Office of Children & Family 2021 WL 2313363, (G091 5859 June 2, 2021)

(3)  Fraud

This claim is established for the neck, back, PTSD, and depression from a 2015 accident.

Claimant testified emphatically that she had done no work since the date of accident.  When confronted with video surveillance depicting her at a churro stand in a subway station, she insisted that she was merely visiting a friend who operated that stand.  In addition to the video, several eyewitnesses who knew claimant personally testified that she was indeed selling churros at a stand that she was operating.

The Law Judge found Section 114-a and issued both the mandatory and discretionary penalties.  The Board Panel agreed, faulting claimant for her "blatantly false" testimony.

NOTE:  When raising Section 114-a, as much evidence as possible should be used, if available.  It is very difficult to prove material misrepresentation, much less done intentionally, as was done here.

Chavez Corp., 2021 WL 231364 (G129 7108 June 2, 2021).

(4)  Hearing Loss

Claimant alleged job-related hearing loss due to repetitive noise exposure from 2007 to 2019.  She furst treated in August of 2019.

She testified that she was hired by the employer to do a job as a planner at Siemens/Dresser-Rand in April of 2019.  She was exposed to big machines with wheels on the production floor, and she had also previously worked for Siemens/Dresser-Rand itself from 2007 to 2013 as an expeditor.  However, she retired in 2013 and did not work until 2019.
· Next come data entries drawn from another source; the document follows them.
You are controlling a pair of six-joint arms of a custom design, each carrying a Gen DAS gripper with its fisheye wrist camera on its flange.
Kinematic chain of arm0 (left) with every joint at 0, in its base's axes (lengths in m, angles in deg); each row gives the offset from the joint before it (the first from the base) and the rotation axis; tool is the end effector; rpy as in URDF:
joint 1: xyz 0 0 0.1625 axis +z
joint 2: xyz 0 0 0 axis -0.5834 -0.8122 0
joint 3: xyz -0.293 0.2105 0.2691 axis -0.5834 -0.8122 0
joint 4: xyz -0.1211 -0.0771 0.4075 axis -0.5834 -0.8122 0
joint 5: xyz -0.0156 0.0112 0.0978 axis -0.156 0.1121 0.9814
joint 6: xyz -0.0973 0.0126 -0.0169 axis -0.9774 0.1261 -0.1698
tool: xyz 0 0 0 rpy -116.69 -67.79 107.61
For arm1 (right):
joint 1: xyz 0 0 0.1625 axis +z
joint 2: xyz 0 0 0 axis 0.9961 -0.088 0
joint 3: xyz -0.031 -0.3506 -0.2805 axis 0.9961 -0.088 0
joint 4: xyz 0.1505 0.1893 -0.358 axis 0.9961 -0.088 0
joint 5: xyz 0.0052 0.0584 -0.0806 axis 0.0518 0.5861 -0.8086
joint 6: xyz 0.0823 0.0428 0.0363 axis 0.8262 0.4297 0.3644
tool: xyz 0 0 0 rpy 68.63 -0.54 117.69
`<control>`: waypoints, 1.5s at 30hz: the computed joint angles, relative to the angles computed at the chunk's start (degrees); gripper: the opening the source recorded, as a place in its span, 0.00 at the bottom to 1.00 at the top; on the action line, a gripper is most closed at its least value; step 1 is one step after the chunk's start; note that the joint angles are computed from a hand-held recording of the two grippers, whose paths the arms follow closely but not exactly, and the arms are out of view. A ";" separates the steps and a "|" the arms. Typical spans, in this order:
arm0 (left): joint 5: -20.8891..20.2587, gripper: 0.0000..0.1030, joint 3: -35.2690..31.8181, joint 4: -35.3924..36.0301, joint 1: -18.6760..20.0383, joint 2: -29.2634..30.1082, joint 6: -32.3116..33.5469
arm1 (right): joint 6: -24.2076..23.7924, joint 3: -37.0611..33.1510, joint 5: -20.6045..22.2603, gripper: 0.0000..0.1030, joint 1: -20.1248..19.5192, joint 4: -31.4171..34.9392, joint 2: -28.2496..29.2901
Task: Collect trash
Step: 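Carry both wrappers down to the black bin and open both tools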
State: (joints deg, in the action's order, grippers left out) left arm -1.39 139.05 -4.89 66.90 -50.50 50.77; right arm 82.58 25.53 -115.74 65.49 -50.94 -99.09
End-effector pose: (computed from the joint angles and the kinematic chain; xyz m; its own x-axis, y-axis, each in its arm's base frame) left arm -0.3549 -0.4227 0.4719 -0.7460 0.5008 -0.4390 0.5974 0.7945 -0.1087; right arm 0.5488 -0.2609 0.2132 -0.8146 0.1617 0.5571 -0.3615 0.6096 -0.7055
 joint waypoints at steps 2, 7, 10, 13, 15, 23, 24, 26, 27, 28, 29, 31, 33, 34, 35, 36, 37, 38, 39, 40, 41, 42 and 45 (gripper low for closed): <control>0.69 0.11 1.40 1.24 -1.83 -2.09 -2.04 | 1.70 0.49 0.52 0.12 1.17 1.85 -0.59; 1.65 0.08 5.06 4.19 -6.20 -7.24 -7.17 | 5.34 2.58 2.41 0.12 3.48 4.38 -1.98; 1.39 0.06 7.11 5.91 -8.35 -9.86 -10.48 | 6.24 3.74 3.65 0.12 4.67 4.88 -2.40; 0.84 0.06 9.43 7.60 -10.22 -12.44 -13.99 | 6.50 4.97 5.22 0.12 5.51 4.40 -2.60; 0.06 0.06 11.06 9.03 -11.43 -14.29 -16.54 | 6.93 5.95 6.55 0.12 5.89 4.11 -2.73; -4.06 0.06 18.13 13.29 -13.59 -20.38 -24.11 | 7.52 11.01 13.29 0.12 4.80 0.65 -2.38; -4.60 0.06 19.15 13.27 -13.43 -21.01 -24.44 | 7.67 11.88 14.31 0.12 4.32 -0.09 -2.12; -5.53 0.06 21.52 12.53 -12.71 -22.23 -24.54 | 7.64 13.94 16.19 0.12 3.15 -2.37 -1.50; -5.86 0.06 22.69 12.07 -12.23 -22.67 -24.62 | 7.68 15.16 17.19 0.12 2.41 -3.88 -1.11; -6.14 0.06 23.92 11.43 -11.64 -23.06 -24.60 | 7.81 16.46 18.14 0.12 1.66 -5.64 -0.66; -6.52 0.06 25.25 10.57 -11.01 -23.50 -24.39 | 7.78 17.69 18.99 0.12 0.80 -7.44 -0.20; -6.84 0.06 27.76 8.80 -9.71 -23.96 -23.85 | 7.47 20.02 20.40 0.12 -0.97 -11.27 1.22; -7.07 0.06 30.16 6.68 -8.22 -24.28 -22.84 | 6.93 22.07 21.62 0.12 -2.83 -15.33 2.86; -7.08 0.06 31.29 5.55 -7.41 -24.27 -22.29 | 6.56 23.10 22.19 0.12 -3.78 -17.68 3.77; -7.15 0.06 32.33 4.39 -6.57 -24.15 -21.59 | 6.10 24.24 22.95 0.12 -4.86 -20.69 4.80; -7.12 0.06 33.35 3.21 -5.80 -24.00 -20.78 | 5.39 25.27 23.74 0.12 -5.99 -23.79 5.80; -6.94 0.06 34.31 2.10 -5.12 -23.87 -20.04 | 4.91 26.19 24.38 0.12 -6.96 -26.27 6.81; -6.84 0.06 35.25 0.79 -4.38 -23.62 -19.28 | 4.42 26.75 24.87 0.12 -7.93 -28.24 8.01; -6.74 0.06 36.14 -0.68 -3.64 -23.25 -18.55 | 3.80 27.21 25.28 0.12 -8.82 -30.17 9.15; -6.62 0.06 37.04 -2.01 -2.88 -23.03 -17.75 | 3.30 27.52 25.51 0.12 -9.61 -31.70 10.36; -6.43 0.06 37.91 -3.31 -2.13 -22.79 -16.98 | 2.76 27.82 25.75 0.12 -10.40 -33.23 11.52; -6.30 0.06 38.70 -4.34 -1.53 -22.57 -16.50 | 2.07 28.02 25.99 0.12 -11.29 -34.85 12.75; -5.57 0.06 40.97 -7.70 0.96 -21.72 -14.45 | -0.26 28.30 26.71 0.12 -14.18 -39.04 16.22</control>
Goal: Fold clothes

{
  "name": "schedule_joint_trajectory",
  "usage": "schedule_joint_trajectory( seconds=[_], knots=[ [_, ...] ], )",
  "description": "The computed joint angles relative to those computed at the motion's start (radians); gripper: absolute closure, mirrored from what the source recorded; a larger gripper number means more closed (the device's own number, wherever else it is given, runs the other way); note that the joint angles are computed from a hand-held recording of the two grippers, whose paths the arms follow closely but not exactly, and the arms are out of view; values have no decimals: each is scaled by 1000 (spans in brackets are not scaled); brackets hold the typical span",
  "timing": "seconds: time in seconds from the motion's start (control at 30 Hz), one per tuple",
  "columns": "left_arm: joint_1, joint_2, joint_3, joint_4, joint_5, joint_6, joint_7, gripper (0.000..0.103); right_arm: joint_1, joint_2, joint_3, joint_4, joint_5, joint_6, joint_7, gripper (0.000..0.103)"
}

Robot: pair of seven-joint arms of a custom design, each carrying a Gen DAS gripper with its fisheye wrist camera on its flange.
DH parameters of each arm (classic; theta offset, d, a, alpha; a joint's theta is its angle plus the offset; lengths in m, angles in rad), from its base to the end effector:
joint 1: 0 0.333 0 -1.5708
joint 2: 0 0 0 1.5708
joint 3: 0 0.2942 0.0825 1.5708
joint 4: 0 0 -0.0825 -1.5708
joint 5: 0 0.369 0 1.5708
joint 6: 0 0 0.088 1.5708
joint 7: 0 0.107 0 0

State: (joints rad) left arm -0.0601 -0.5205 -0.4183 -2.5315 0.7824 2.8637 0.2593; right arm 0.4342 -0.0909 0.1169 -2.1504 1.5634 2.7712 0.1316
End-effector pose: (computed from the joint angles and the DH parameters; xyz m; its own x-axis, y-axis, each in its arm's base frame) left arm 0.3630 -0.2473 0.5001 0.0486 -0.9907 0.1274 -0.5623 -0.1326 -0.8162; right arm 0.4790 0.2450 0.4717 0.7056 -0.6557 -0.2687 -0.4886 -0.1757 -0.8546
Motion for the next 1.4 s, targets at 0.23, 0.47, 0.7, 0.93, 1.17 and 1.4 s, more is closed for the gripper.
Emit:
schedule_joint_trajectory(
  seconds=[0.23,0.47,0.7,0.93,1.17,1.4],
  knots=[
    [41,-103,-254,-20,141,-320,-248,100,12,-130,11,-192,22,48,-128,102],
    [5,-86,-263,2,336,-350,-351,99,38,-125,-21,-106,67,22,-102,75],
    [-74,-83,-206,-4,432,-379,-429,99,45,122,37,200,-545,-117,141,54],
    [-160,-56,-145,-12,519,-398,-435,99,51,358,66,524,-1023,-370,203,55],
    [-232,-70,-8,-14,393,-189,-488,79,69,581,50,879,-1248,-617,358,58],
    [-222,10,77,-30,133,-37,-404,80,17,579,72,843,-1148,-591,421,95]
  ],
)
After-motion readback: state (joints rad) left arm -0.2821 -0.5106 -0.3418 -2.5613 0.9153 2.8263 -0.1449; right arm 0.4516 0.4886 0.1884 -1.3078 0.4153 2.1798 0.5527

The treating physician testified that the most recent noise exposure to claimant was in the five months claimant worked at Dresser/Rand, and that she would need to have over 85 decibels in those five months.  She also confirmed that claimant was provided with hearing protection, but did not use it.  Also, the doctor admitted that she had no information regarding the decibel level at the work location.

The IME physician initially conceded that at least some of claimant's hearing loss was causally related, but since she had only 1% hearing loss when she retired in 2013 (having had the benefit of reviewing earlier audiograms), he opined that this condition was more consistent with presbycusis,

In a Reserved Decision, the Law Judge established the claim for binarual hearing loss and found 15% SLU.  The carrier appealed.

The carrier argued that any hearing loss would have occurred between 2007 and 2013, when claimant was not working for the employer, and that the treating physician did not have prior audiograms in finding causal relationship.

Since the treating physician did not have the prior audiograms and did not know the noise level during the five-month period in 2019, the Board Panel found her unpersuasive.  Given this fact, as well as the six year gap in working, the Board Panel reversed and disallowed the claim.

NOTE:  For hearing loss claims, it is imperative not only to confirm the type of environment that claimant worked in for the insured, but also whether there were prior audiograms conducted when the claimant was in other employ.

Walker Business and Staffing, 2021 WL 2313365 (G130 7131 June 2, 2021).

(5) Payments Exceeding Schedule

This claim is established for the right shoulder from a 216 accident.  Both sides submitted permanency opinions as to SLU and depositions were directed.

The carrier filed an RFA-2 seeking to suspend continuing payments as the payments exceeded the schedule findings.  However, at the subsequent hearing, while noting that an updated SROI was filed a few weeks beforehand, the Law Judge denied the RFA-2.

On appeal, the Board Panel noted that the record of payments exceeded the IME findings of a 20% SLU, even if a protracted healing period were added.  Under the circumstances, which could lead to an overpayment, the Panel agreed that payments should have been suspended at the hearing.

NOTE:  Even if it is only the IME physician's SLU findings that could result in no money moving to claimant, if there are continuing payments, argue for a suspension nonetheless.

Cross-Country Inc., 2021 WL 2313367 (June 2, 2021).